Some day Obnam, my backup program rewrite, will be ready for others to use. I know from experience that I get motivation from knowing my software is useful to others. Usually that happens when people have problems and ask for help, but that feels unsatisfactory.

I’d like to know how many people use Obnam, and how they use it.

I’ve started thinking about ways to get some indication of that. I’ve not decided on how, yet, and in any case it’s too early to start anything serious about this, when I don’t even use the software myself. However, I thought I’d write down my current thinking.

Some ground rules:

  • Whatever feedback mechanism I set up, it’s going to be optional. I am not going to require any kind of mandatory “call home” system to be used, and I’m not even going to enable anything like that by default. It would be creepy. Explicit opt-in is the way to go. This will skew the numbers, but that’s OK.

  • It will also be transparent what data I collect. I will not collect any sensitive information. I don’t want to know who uses Obnam.

  • I won’t publish the raw data I collect, but I would like to publish some aggregate statistics.

Below are some ideas for what and how to collect. Feedback on these would be welcome.

  • Since new the Obnam will have a server component, I could run an instance and that would give me some of the information I want. However, I am not in a financial position to run a server for many people, and I don’t want to run this as a business. So that’s out.

  • I will provide an installation package for Debian, possibly other ways. If I run the download server myself, I can count downloads. That gives me some indication of user count.

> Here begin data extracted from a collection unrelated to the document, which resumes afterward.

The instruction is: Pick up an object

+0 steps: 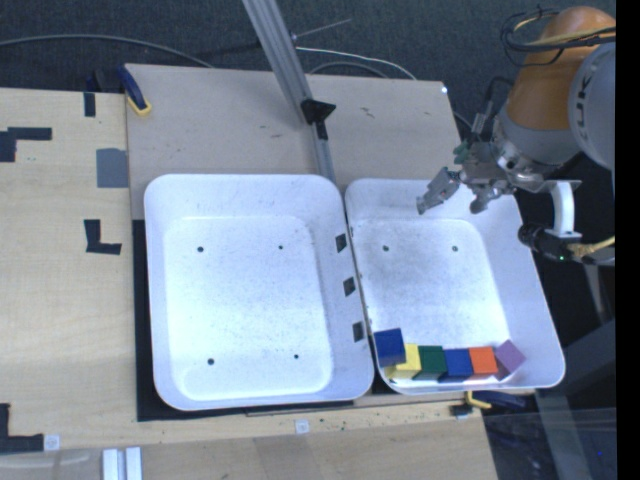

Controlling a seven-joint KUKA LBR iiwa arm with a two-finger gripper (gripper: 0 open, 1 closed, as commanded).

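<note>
The end effector (458, 194) hangs spread wide, holding nothing, over the right white bin (520, 268). The small coloured blocks (445, 360) (rigid, probably light) look best pinched across flat sides.

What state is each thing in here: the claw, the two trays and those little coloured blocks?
gripper: open, holding nothing, above the far end of the right bin.
right bin: holds all the blocks at its near edge.
left bin: lying flat beside the right bin.
blocks: resting in a row at the near edge, touching; one blue block sits on top at the row's left end.
</note>
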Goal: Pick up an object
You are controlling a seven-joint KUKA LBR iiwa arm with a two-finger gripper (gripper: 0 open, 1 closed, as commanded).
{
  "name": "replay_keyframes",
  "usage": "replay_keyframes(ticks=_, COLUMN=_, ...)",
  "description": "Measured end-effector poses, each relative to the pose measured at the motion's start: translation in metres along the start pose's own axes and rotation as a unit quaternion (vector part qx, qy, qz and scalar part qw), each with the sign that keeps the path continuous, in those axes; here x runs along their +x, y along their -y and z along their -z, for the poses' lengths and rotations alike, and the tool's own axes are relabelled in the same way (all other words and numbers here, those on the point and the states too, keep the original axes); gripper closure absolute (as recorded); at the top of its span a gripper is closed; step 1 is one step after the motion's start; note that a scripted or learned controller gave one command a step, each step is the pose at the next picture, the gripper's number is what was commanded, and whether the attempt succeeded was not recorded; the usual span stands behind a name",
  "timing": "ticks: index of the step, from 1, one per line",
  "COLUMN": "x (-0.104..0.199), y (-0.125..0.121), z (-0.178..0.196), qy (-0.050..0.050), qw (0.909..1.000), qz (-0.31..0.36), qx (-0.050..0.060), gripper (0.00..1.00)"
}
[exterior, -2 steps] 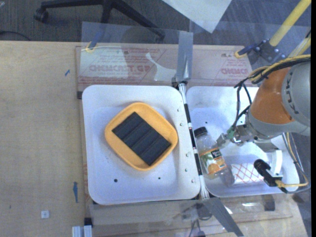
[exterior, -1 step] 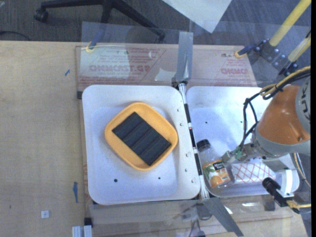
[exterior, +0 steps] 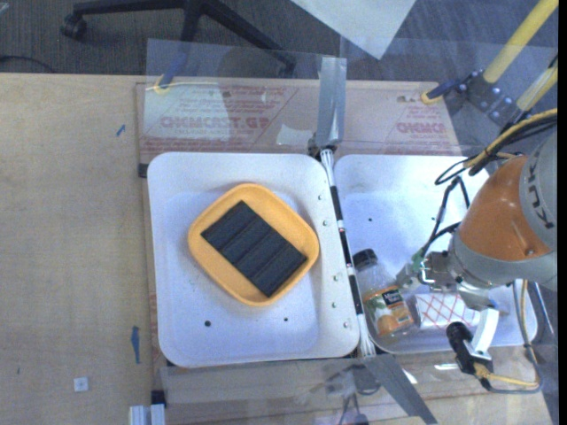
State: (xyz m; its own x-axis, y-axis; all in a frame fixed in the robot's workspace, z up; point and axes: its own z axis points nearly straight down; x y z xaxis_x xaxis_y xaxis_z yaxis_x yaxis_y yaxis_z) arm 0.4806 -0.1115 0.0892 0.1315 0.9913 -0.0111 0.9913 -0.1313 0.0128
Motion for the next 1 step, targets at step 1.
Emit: replay_keyframes(ticks=1, x=-0.0381, y=-0.0057, z=0.0499, qy=-0.005, qw=0.9995, qz=-0.030, qx=0.007, gripper=0.00)
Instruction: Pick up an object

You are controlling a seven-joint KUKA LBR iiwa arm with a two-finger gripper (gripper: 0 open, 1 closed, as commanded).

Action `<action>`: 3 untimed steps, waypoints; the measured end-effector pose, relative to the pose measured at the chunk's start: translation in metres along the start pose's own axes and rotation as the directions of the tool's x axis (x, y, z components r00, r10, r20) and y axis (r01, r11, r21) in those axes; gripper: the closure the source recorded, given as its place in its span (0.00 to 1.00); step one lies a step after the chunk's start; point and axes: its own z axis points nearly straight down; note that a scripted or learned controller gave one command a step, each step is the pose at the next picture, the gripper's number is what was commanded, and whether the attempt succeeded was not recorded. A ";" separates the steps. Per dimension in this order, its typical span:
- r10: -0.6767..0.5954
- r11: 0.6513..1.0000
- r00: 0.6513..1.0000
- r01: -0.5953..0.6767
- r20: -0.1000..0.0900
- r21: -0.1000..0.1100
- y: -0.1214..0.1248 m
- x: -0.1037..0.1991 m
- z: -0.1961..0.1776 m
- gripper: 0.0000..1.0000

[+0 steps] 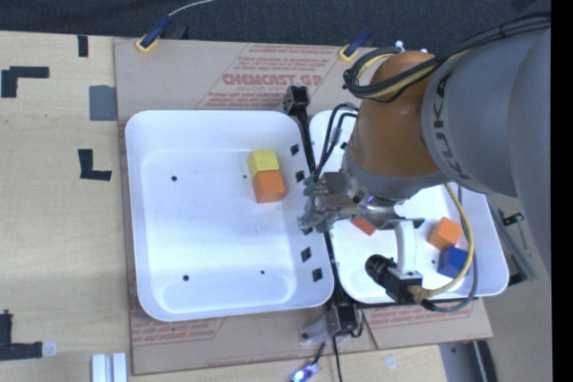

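Hovering over right bin (498,277), end effector (358,215) near inner wall; finger state cannot be determined. Yellow block (264,161) touching orange block (269,185) in left bin (152,219).

Red print on the brown board (269,76) under the bins reads roughly "CHEMCAST GP", seen upside down and repeated in fainter slanted lines too small to make out; on the grey arm (501,121), dark letters "KU" run along its side, the rest hidden.
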 end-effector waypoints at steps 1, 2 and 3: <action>-0.008 1.000 1.000 0.008 0.001 -0.015 -0.001 0.108 0.134 1.00; -0.007 1.000 1.000 0.007 -0.002 -0.021 0.042 0.170 0.086 1.00; -0.005 1.000 1.000 0.005 -0.001 -0.017 -0.002 0.191 0.021 1.00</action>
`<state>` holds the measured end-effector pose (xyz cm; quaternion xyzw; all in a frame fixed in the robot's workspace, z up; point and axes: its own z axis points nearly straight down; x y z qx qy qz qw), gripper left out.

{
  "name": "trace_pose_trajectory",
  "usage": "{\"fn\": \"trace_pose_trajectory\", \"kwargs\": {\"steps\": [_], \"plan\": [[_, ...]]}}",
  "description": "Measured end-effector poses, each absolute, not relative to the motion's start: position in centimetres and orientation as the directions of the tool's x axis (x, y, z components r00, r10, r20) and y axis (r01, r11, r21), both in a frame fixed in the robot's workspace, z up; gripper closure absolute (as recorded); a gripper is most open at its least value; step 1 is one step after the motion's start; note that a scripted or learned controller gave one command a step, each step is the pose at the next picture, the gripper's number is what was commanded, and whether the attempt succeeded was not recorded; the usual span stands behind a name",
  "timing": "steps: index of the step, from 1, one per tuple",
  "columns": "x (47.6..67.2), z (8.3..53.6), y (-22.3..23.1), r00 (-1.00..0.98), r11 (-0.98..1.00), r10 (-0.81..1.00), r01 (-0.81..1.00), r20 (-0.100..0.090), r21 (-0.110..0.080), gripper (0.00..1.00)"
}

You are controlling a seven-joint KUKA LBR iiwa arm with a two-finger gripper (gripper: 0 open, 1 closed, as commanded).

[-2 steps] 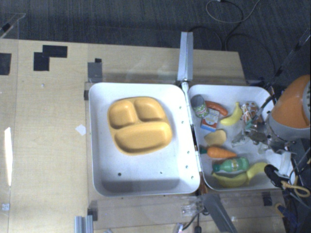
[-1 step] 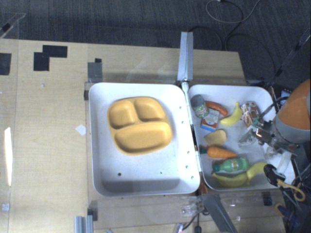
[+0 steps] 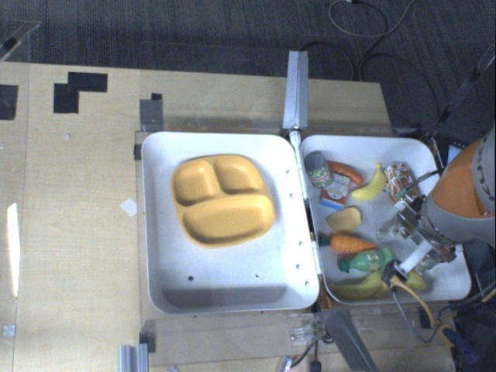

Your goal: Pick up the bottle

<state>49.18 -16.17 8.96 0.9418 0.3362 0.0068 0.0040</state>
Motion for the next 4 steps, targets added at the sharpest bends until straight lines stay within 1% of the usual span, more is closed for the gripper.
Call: {"fn": "trace_pose_trajectory", "kwargs": {"steps": [1, 2, 3, 4], "plan": [[49.2, 8.9, -16.2, 0.849, -0.849, 0.528, 0.528, 0.012, 0.006, 0.00], [49.1, 8.8, -20.5, 0.978, -0.978, 0.208, 0.208, 0.010, 0.004, 0.00], [61.3, 8.7, -17.8, 0.975, -0.975, 0.224, 0.224, 0.006, 0.000, 0.00], [64.1, 15.9, -17.8, 0.954, -0.954, 0.301, 0.301, 0.005, 0.002, 0.00]]}}
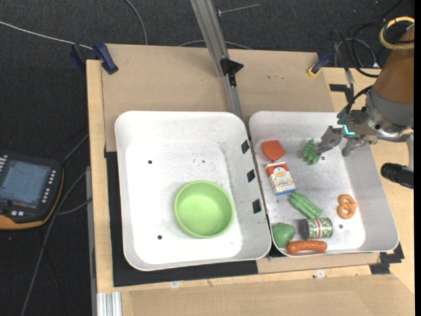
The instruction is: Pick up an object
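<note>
My gripper (337, 143) hangs over the upper right of the right bin (368, 176), its two fingers spread apart with nothing between them. A small green toy (311, 152) lies just left of the left fingertip (326, 140), close to it or touching it. Further left in this bin are an orange-red wedge (273, 149) and a small white carton (281, 178). Nearer the front lie a green vegetable (304, 205), a pretzel (346, 206), a can on its side (316, 228), a green lump (283, 233) and a red sausage (306, 246).
The left bin (164, 143) holds a green bowl (204, 209) near its front. A metal post (214, 31) slants down to the divide between the bins. Cables and a black fitting (398, 173) lie right of the right bin.
</note>
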Controlling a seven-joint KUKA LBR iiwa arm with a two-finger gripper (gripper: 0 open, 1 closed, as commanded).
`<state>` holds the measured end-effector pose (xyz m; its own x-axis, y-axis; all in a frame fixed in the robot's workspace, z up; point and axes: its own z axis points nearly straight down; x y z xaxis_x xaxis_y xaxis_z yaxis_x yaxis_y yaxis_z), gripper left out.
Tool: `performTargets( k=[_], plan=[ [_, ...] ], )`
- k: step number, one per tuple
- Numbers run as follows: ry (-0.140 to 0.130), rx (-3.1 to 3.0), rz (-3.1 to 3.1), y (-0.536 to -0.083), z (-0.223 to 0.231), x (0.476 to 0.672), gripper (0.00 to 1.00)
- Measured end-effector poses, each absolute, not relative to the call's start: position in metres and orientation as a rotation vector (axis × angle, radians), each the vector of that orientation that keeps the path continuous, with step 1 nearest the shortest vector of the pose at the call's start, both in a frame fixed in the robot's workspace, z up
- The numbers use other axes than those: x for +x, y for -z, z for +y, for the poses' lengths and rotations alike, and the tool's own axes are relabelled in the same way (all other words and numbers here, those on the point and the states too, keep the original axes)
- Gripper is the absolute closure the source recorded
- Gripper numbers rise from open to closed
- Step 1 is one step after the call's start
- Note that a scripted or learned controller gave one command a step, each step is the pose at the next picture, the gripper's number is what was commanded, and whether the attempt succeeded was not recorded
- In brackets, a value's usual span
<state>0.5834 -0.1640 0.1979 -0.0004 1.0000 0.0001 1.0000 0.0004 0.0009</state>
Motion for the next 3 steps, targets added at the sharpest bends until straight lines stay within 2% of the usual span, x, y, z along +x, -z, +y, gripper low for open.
performTargets(
  k=[1, 3],
  plan=[
    [-0.001, 2.221, 2.221, -0.198, -0.164, 0.583, 0.0],
    [0.003, 2.223, 2.224, -0.1, -0.17, 0.585, 0.0]
  ],
)
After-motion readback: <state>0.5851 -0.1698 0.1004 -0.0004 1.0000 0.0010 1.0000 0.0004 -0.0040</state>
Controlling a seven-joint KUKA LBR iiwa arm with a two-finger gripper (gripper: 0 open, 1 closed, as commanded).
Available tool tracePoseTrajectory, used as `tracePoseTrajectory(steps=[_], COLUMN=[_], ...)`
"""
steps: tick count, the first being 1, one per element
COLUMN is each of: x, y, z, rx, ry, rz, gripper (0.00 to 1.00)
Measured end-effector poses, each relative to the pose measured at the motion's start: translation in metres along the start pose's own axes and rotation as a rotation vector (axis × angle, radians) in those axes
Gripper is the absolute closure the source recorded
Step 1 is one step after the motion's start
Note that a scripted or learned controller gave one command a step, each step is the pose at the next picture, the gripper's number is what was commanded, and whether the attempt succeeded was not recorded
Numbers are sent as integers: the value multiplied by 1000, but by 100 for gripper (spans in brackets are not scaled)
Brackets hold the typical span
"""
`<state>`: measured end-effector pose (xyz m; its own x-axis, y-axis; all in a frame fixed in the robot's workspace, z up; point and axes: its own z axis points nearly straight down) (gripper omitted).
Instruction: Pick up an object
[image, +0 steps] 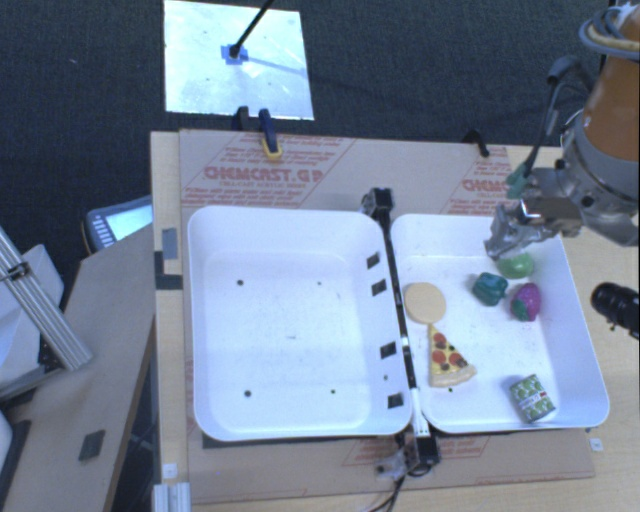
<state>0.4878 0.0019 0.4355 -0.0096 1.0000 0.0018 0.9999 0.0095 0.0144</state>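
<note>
Now the gripper (512, 243) hangs over a pale green object (517, 266) in the right bin (585, 400) (touching it, seemingly); whether it grips, I cannot tell.

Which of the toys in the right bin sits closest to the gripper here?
The pale green toy, directly under the gripper at the bin's far side. The teal toy and purple toy lie farther toward the camera.

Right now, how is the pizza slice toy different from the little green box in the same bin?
The triangular yellow pizza slice toy is flat with red dots on top, while the small green box is blocky and stands higher. The pizza slice lies near the divider between the bins; the green box sits by the bin's near right corner. Both rest in the right white bin, apart from each other.
</note>
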Motion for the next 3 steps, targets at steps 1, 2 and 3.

  • I can provide an obnam register command. It would invent a random identifier for the client instance, and send a message to my server. The message would basically only be this:

  • The server would collect the identifiers with registration timestamps in a log file. Counting unique identifiers would give me some indication of user count. This would not give me any other information. In theory, I could log IP addresses of hosts that send the registration to my server, but I hope people do that over Tor, and so IP addresses are useless to me. I wonder, how hard would it be to write code to make it always happen over Tor?

    If people run the registration command multiple times, they can give me feedback of continued use. That would be interesting as well.

  • User counts doesn’t tell me how people use Obnam. In order to guide the architecture evolution of Obnam, it would be interesting to have some rough numbers of the kind of data people back up with my software. I could have a separate command obnam report that sends to my server things like how often an Obnam backup has been made since the last report, how many live data files there were, how much data in those files, and so on.

    The report could be sent to my server directly, or written to a file. There could be a little script (wrapper around curl) that sends it to my server. This would allow people to inspect exactly what information is sent.

    I don’t see a need to tie the reporting to the registration. However, I don’t want the statistics reporting to be the only option, either.